There is a lot of deep deep stuff I could jump into about where this economy is going. I won’t get into things like doomsday prophesizing, but it seems, and it’s shown, things are getting worse. Those that have jobs have more demands on them. It’s harder to stay with one company. I read somewhere that 40% of Americans could not cover a basic $400 emergency if it were to happen. Most Americans are 1 or 2 semi-catastrophic events away from bankruptcy. Eighteen months ago I was making $135,000 a year as a Pharmacy manager, with health benefits and a car leased. Last year I made about half that. This year I was out of work in January, worked a couple months for a doctors office, and that ended fast when the doctor had to have surgery.

Everyone seems to be trying some sort of side hustle. I know a friend who is trying to do a version of flipping houses by paying back taxes on a home that someone foreclosed on. Another friend does Amway. Another does affiliate marketing. Another delivers pizzas. My wife crochets hat orders, but mostly people beg her to make them for free. I am marketing CBD oil and a natural pain reliever, and hoping to crack the success-from-home-blogging niche. It seems millions of us are in this boat. The only known key to success for sure is to stick with it. Blog every day, invite people to look at your business every day, do a podcast every day, and do not be focused on results or how much you are making.

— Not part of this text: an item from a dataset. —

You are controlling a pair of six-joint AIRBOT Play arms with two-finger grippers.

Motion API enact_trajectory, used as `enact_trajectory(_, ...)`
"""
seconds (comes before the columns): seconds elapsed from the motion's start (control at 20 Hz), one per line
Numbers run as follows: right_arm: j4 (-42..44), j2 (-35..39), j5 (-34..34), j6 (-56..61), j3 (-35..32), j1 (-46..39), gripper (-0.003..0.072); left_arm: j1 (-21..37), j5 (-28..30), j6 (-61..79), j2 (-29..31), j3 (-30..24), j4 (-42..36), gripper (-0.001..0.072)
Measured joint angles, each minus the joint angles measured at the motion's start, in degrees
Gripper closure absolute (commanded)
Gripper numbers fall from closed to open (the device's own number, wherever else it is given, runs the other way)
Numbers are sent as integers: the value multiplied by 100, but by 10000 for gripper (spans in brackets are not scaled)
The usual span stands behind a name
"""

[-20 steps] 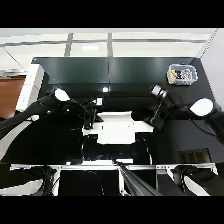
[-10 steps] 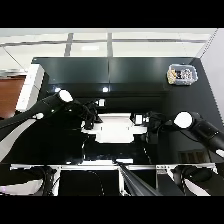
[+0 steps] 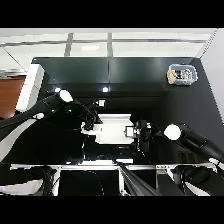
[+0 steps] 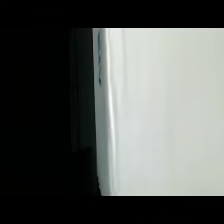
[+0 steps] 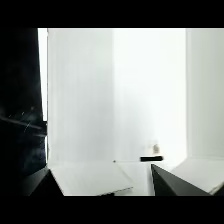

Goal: Fold the box and place the chain.

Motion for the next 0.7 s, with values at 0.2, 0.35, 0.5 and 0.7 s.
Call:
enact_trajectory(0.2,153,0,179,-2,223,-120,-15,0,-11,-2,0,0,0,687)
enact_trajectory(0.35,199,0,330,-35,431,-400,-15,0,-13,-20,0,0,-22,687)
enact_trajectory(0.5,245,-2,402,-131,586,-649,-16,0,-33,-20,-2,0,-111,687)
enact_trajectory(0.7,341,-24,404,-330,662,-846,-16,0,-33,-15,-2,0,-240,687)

The purpose of this post is first, know you are not alone. It’s lonely at the top, but it’s also lonely in the slop. When life throws you into the pit, and you get betrayed and back-stabbed and left for dead, it can be isolating too. You will hear well-meaning cliches and Hallmark mantras, but they are empty and won’t bring much comfort. There will be those who analyze you to death, and want to make you regret you didn’t come to them for advice 5 years earlier so they could have spared you from your misery.

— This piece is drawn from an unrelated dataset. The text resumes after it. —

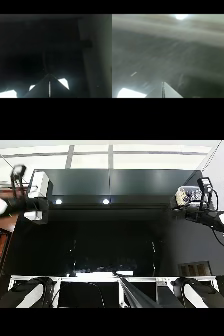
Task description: Fold the box and place the chain.
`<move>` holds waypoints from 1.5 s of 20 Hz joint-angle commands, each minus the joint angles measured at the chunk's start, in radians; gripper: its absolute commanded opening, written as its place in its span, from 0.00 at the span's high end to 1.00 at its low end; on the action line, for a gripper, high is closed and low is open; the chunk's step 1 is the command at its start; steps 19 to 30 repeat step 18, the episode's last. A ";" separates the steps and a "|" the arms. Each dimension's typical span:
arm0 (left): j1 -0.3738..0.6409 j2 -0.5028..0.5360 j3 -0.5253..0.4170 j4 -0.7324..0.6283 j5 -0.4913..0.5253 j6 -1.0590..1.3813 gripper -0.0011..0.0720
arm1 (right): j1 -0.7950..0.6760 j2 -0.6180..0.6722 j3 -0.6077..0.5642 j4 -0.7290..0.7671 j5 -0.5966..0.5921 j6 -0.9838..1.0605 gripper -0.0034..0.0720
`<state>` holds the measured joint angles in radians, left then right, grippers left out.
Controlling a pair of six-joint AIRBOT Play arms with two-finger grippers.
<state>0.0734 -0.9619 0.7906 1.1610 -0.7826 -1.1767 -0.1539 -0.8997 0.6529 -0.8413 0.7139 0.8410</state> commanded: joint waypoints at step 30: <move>-0.082 0.136 -0.245 -0.018 0.223 0.058 0.95 | 0.020 0.000 -0.044 -0.008 -0.192 -0.022 0.93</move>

We need humanity back in the humans. Even the best of intentions will blow up in our face sometimes, but I think that this side of heaven, things are hard on purpose. If life were easy, we couldn’t grow or develop character. We get spoiled and sulk when things are just handed to us. Things don’t work out on purpose, but eventually if we don’t quit we get back from whatever detour we landed on.

Back in high school, I took a creative writing course. I wanted to write. I was meant to be a writer.

And I took a detour as a Pharmacist.

And now it looks like I am right back where I had always wanted to be.

And maybe you won’t land back on your feet quite so easily either, but perhaps when you land you will be pointed in a different direction than you expected. It might be exactly the path you would have loved to travel down if you had the courage to go there yourself.